Why it’s Healthier for Both Parents to Be Flexible
Life can be a whirlwind when that first baby arrives leaving new parents with little sleep and plenty of decisions to make. One of the more challenging choices can be whether or not to return to work. Although the answer of what is right will be different for every family, it has long been assumed that having the mother as the primary caretaker at home is unequivocally better for the baby. However, according to a new report funded by the Economic and Social Research Council and reported by The Telegraph in London, “Children whose mothers return to work within the first year after birth are less likely to fight with their classmates or become anxious than if their mothers stay at home.”
In addition, the lead researcher Dr. Anne McMunn said that not only are moms less likely to become depressed, but children had less behavioral problems.
However, Dr. Fran Walfish, Child and Family Psychotherapist and author The Self-Aware Parent, disagrees with the study.
“My professional opinion is that it is healthier for children under the age of 5 years --when most kids begin Kindergarten-- if their moms stay home,” she told FlexJobs. “This relates directly to the attachment and healthy separation process. During the first 12 months of life the main objective is bonding between mother and infant. These are critical months in which the mother is present and available to consistently respond warmly and accurately to the baby's needs. This facilitates the child to develop trust in the world and feel safe and secure that when in need someone loving will be there for me.”
In fact, she argues that it’s still too soon to tell the effects of moms returning to work on kids later in their lives. “We need to look at the kind of relationships these kids are drawn to in adulthood. Will they be attracted to a partner who splits attention and offers them crumbs in the relationship? We want kids to grow up feeling they deserve a whole slice of pie, not crumbs.”
Despite the differences in perspectives, there is common ground that can be found for an alternative solution: Flexible working arrangements.
When asked if she believed that parents who have flexible working arrangements allowing them both more time with the kids can be a solution for this, Dr. Walfish said, “Yes. I do. I apologize to all the families who can't, but I do think two is best for most children. I can give you tons of examples of exceptions and plenty of folks will throw tomatoes at me, but my answer is a resounding YES.”
Dr. McMunn agrees. “If we can find ways to support families so that both parents can work and still combine child rearing and family life, then it is probably going to have a positive effect for children in terms of their socio-emotional behaviour,” she told The Telegraph.
But is finding flexible work a reality? Historically it has been difficult, although the flexible job landscape has been changing for the better in recent years with job sites dedicated to flexible work opportunities, such as FlexJobs. Unfortunately, many parents are still not aware of the growing depth and variety of jobs that offer flexibilities such as telecommuting, part-time and alternative schedules, and freelance contracts.
“They know that flexible positions are available, but most of them don't know where to look to find them,” Cheryl Palmer, a certified career coach and President of Call to Career told FlexJobs. “One major concern is finding employers who will give them flexibility so that they can juggle their schedules and not give short shrift to either the job or their home lives.”

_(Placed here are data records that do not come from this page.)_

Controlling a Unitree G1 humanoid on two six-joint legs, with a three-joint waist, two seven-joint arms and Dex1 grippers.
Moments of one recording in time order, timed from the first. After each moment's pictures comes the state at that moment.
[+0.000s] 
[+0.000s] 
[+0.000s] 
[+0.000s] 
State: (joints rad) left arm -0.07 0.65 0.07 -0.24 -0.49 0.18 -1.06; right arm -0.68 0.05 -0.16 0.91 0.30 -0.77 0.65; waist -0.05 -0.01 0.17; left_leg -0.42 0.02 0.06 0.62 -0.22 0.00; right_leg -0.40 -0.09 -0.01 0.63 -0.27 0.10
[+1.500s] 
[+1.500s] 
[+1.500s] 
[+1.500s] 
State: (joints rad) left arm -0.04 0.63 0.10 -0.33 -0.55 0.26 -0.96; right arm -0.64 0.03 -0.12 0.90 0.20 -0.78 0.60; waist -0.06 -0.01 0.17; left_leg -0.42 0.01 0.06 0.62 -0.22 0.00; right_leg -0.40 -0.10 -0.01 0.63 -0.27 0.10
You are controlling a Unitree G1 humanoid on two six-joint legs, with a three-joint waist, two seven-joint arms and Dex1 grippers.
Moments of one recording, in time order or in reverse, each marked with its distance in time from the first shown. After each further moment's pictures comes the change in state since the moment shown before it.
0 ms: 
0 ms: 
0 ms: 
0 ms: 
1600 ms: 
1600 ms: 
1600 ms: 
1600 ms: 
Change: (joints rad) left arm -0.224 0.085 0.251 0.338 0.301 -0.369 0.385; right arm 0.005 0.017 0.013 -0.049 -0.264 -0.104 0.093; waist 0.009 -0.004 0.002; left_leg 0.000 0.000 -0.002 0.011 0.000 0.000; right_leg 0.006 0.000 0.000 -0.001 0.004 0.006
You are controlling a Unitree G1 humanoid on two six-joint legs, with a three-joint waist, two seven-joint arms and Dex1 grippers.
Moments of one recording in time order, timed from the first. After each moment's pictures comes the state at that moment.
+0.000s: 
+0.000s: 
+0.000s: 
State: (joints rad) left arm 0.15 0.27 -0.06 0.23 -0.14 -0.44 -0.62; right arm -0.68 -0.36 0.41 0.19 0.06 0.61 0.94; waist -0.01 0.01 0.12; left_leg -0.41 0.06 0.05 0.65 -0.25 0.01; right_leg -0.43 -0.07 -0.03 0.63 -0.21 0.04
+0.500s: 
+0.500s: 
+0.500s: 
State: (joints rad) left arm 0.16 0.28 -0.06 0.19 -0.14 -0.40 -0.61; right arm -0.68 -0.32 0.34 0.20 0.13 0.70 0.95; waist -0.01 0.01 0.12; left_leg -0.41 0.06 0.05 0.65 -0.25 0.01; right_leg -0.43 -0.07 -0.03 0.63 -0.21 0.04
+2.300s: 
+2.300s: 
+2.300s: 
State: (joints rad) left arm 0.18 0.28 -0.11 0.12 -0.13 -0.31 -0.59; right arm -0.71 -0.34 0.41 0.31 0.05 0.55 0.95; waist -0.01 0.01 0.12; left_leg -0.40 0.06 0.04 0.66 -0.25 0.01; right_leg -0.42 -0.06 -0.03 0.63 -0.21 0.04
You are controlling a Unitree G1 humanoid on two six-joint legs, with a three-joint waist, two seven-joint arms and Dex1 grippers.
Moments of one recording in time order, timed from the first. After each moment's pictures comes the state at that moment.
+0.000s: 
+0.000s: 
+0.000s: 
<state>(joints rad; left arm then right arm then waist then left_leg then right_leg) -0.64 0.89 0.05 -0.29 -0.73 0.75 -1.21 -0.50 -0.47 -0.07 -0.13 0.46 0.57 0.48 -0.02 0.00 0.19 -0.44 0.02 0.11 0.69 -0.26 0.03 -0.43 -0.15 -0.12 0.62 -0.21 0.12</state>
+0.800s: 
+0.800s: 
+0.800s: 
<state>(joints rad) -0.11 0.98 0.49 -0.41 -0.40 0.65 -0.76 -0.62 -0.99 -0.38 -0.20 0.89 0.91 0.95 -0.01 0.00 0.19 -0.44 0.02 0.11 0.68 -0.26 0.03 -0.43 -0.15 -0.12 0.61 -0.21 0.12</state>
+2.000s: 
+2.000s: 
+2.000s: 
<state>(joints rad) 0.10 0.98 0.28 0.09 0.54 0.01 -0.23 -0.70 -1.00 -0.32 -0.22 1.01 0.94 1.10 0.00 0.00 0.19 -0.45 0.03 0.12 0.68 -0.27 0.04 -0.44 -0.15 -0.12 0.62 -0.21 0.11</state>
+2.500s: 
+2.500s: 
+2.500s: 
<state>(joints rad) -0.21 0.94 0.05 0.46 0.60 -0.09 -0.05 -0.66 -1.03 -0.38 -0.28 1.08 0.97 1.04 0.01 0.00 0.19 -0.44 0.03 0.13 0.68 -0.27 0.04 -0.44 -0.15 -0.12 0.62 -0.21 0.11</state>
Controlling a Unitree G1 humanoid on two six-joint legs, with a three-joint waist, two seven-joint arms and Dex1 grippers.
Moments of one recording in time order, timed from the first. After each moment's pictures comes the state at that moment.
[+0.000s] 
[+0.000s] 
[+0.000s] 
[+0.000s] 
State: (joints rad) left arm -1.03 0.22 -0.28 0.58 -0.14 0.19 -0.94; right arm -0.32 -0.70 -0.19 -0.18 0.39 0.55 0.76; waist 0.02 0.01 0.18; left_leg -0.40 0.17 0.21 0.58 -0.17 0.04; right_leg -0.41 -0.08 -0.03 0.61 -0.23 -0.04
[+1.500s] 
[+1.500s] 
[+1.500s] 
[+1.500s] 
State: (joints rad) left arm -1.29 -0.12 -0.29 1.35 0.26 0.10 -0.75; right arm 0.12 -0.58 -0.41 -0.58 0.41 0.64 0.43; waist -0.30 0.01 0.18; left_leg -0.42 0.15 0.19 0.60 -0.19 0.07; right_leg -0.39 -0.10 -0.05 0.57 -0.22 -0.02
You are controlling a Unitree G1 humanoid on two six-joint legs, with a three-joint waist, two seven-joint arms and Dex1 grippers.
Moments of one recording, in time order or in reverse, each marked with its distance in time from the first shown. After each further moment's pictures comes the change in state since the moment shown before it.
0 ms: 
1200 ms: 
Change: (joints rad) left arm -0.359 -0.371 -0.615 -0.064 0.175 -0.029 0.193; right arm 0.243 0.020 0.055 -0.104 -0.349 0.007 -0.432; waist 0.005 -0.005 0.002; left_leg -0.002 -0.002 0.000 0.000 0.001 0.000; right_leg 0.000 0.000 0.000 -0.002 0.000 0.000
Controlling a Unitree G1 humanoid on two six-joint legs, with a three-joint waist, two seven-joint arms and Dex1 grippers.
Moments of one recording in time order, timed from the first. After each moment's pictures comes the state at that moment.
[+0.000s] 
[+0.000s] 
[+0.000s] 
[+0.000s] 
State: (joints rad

Although a recent study conducted by Telework Research Network concluded that relatively few companies are allowing telecommuting in the United States, FlexJobs CEO Sara Sutton Fell notes the continuing increase in flexible postings that the FlexJobs research team is able to find.
“Our job listings for flexible positions have grown by 400%,” stated Fell. “What many people don’t realize is there are listings in 50+ career fields, entry-level to executive, part-time to full-time."
Flexible work options just might be the solution new parents need.
"Many families with working moms are doing absolutely fine," Walfish adds. "Some have dads who work flexible schedules and are available to the children. Others have long-term warm, fuzzy nannies employed or grandparents in place. Without question, growing children need at least one stable adult figure who is physically and emotionally available to them." Flexible job options open a door to help parents and families share that role better.